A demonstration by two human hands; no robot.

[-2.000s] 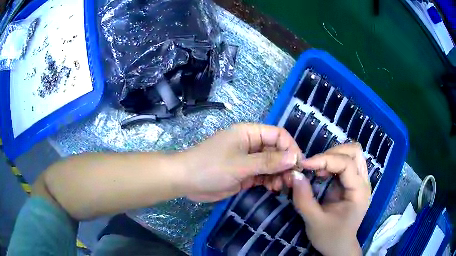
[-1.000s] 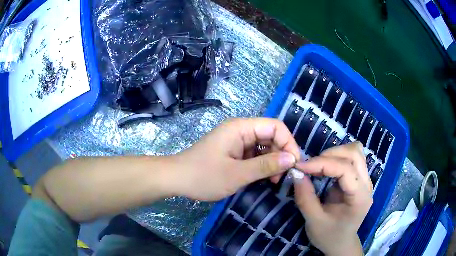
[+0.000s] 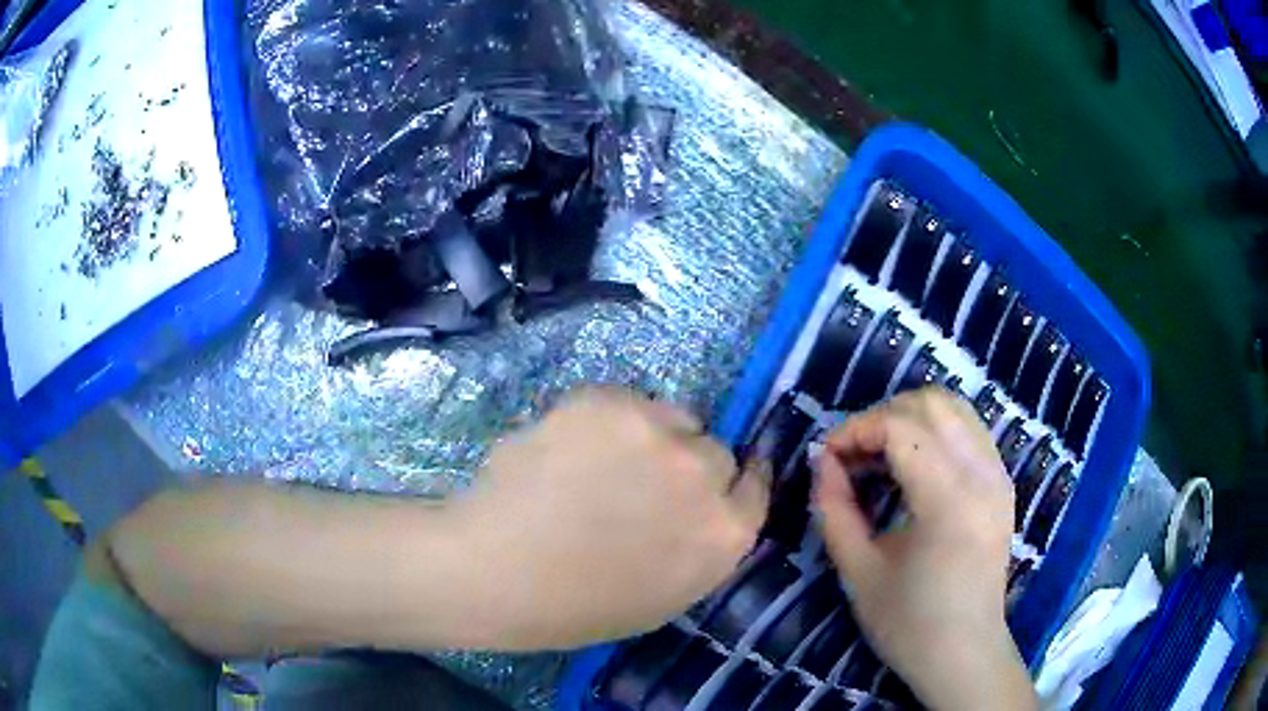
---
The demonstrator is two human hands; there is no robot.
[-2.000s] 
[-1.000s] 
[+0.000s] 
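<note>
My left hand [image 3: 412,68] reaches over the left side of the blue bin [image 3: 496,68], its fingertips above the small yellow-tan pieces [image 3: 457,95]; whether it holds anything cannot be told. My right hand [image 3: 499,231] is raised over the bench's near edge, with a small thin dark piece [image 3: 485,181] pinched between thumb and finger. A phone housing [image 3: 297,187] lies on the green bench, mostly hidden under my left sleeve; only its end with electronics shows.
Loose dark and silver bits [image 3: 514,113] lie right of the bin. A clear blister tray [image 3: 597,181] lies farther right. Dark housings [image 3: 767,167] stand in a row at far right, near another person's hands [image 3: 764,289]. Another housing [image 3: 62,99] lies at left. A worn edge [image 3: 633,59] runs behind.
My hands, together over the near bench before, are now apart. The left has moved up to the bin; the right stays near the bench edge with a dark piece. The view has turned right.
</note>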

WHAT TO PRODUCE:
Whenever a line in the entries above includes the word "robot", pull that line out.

TASK OUTPUT:
A demonstration by two human hands; no robot.
The demonstrator is two human hands; there is no robot.

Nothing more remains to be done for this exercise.